• What you will do:
Search the records for the string "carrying", then copy each line that has it.
○ ○ ○ ○
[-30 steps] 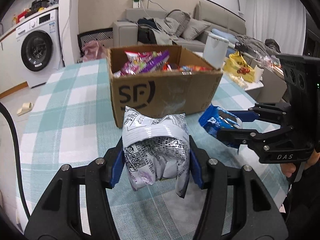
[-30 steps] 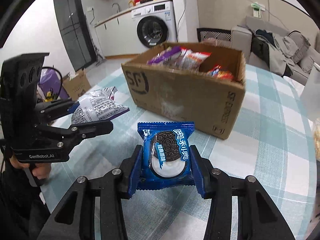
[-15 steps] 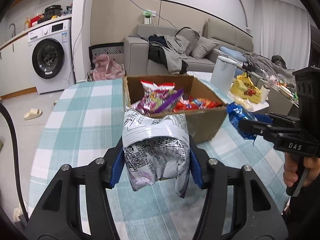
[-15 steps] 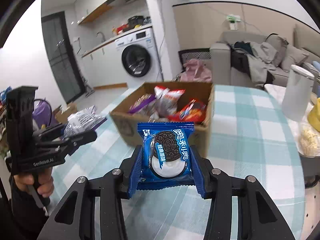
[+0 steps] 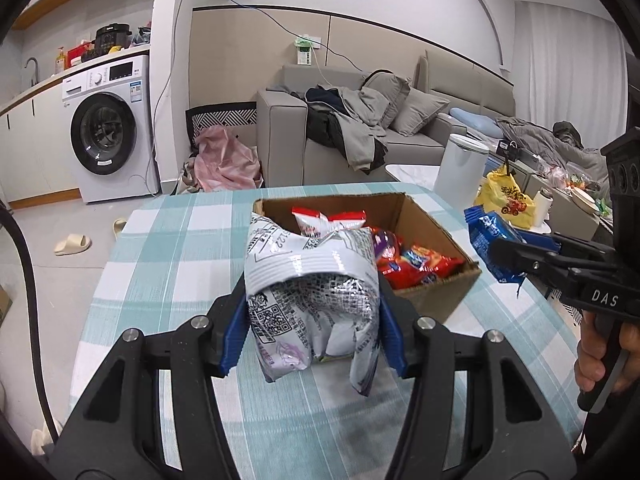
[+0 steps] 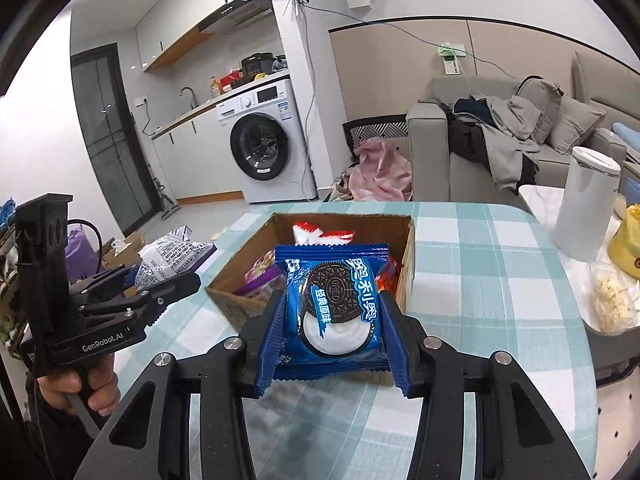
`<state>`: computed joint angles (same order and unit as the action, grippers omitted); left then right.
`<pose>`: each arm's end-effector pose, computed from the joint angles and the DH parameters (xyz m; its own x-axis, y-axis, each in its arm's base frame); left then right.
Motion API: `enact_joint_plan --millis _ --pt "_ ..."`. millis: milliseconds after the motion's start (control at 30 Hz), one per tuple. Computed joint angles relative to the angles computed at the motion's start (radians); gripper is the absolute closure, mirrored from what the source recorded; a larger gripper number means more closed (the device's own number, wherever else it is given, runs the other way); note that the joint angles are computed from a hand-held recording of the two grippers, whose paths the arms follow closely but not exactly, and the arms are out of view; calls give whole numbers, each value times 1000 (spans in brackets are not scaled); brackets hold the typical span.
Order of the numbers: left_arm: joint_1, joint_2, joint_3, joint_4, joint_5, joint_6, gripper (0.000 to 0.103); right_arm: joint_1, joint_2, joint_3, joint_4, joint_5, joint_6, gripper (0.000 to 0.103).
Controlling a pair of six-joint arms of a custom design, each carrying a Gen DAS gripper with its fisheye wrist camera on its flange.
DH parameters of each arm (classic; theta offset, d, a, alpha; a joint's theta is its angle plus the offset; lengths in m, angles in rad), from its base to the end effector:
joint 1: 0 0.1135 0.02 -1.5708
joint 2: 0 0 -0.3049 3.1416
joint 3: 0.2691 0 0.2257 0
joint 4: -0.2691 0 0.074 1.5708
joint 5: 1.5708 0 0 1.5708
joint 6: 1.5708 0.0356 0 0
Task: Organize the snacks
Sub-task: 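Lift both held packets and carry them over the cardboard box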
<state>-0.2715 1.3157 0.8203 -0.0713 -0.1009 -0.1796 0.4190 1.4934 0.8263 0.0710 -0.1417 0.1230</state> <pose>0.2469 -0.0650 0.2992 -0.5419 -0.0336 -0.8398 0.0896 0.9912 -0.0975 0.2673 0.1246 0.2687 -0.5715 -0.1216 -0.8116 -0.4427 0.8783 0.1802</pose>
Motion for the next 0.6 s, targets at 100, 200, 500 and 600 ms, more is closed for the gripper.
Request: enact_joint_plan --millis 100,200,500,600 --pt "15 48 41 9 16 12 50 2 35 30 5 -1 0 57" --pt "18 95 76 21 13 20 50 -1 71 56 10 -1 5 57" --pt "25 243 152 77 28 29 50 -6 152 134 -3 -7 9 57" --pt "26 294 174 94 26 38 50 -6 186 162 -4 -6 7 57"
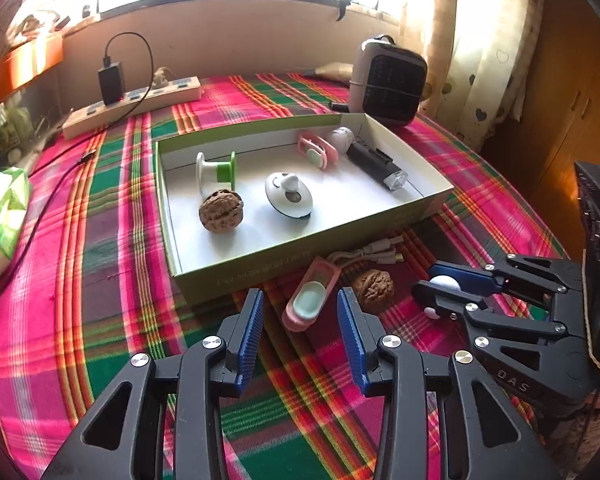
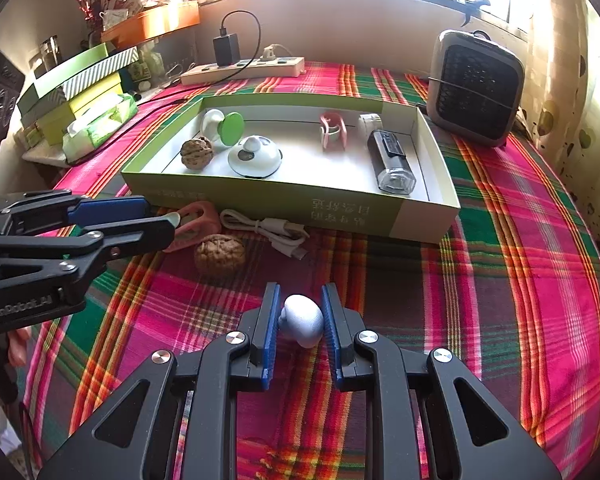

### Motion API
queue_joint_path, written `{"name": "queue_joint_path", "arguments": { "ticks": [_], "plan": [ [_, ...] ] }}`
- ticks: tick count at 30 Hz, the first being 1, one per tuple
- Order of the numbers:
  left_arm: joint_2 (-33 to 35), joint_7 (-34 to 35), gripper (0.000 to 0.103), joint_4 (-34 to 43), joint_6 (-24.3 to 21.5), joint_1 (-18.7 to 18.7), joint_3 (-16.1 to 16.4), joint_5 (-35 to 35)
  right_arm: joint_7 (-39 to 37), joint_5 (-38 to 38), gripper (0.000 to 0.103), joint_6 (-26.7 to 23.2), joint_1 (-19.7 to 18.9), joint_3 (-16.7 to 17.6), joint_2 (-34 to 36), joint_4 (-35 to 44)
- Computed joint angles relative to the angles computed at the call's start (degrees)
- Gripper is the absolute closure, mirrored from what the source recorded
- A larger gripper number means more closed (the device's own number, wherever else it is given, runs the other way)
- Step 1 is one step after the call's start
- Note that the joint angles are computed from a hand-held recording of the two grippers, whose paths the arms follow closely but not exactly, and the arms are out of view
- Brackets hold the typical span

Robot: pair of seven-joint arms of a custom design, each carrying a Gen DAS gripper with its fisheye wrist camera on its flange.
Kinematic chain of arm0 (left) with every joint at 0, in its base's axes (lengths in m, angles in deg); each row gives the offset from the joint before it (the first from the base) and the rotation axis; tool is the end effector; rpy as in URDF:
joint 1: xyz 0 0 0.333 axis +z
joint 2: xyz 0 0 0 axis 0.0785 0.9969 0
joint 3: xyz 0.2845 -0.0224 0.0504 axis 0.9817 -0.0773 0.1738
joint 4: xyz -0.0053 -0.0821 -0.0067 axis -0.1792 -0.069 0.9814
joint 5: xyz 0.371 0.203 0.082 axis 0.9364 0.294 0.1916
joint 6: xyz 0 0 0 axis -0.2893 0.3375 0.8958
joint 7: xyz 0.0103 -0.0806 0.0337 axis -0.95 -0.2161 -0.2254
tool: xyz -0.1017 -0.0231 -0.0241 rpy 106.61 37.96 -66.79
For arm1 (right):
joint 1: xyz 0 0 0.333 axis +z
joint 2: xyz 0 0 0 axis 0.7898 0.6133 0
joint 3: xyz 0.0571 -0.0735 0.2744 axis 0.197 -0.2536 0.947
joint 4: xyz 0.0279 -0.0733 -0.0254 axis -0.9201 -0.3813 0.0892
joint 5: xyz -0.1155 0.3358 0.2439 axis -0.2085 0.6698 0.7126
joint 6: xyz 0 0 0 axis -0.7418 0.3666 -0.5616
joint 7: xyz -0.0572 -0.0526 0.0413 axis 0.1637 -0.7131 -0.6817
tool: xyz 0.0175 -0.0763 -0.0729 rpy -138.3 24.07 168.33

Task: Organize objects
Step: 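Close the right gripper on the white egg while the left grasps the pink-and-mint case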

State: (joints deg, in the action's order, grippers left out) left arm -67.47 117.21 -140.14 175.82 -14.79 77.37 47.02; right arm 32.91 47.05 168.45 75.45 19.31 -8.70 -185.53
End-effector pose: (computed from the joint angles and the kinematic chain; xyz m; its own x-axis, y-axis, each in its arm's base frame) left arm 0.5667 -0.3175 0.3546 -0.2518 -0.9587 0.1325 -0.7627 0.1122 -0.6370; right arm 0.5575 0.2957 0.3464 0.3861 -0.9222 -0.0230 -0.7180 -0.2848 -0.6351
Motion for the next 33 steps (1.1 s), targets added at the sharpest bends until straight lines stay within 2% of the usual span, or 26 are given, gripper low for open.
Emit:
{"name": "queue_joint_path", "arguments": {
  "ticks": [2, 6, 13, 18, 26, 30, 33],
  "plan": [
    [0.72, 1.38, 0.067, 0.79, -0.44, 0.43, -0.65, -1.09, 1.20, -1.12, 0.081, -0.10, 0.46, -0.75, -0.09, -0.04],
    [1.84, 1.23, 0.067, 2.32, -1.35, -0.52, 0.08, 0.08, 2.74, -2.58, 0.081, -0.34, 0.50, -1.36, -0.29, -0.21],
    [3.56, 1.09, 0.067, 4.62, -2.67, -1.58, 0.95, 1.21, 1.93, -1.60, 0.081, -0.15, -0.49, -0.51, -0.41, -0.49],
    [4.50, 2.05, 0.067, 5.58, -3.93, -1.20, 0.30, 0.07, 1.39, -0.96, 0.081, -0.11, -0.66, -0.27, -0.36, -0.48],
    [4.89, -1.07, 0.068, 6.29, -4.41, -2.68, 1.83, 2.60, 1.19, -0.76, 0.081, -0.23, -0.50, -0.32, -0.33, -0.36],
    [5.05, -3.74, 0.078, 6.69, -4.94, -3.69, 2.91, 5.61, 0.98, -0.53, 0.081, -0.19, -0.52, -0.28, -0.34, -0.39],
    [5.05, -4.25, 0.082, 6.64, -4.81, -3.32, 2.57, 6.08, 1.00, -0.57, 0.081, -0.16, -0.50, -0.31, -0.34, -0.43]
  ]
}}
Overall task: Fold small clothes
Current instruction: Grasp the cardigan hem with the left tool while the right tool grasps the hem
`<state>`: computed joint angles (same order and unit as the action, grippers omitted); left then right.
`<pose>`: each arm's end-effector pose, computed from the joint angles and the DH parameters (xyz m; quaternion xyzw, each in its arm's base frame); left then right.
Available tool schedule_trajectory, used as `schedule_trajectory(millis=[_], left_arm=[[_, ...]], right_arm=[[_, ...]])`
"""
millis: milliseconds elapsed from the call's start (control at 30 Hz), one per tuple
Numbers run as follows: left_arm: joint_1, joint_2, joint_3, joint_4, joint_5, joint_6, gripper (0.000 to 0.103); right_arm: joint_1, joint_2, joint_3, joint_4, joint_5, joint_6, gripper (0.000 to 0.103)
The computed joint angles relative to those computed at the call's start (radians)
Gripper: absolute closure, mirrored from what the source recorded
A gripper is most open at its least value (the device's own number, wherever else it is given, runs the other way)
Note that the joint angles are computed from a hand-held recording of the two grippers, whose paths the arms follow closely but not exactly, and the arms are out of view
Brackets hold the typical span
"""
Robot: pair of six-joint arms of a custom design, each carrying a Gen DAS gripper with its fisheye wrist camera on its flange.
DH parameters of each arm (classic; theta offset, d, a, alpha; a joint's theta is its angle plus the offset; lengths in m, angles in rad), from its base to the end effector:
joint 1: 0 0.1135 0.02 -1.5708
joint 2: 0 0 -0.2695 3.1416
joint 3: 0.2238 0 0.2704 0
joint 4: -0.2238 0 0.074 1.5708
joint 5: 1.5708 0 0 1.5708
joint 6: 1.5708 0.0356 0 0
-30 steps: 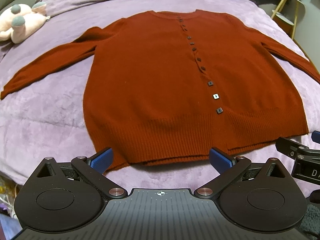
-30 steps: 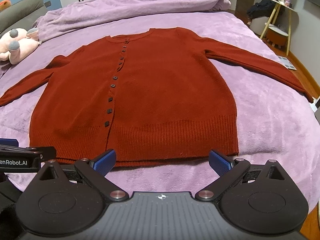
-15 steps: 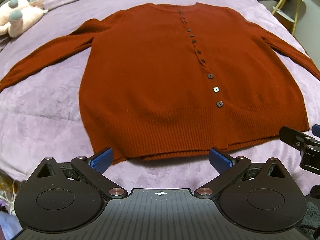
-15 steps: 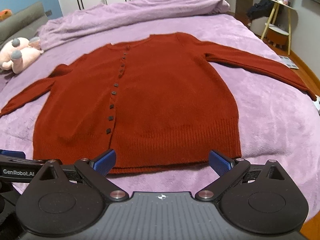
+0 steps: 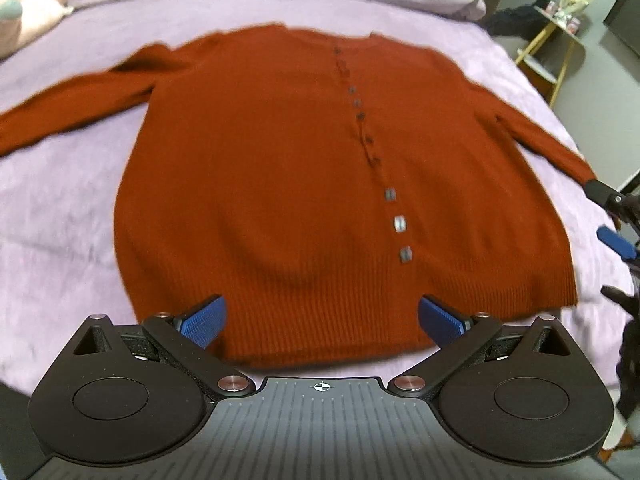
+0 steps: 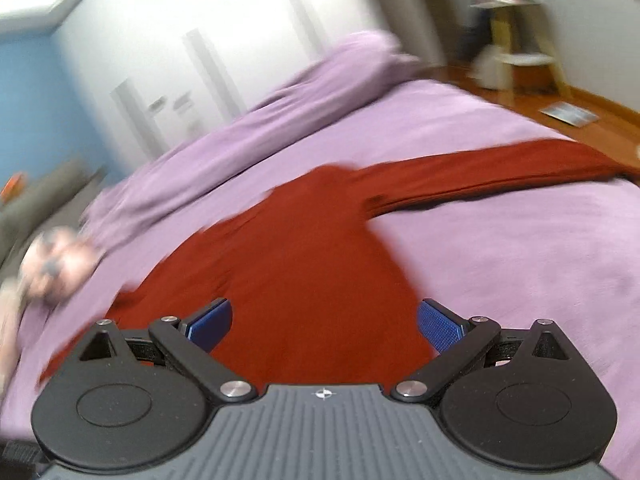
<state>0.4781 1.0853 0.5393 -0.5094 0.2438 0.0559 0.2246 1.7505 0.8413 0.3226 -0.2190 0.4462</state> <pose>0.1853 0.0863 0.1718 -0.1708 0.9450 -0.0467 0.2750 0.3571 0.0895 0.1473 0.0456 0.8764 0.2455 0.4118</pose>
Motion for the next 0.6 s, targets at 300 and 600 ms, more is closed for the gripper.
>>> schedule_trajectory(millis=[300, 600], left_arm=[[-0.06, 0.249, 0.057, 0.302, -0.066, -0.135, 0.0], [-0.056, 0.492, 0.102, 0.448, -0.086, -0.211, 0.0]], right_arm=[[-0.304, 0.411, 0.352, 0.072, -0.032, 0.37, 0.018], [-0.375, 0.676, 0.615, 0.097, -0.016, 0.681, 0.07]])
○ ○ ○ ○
• Result for this task:
Controlling a pair of six-joint arms of a custom design, each carrying a Gen DAS gripper with its fisheye wrist camera on its flange.
Robot: pair of seven-joint arms of a custom design, each carrying a Gen DAS gripper with its fisheye wrist camera on its flange.
Robot: pair of six-joint arms of a custom design, each carrying a Gen DAS gripper with its fisheye wrist camera on its flange.

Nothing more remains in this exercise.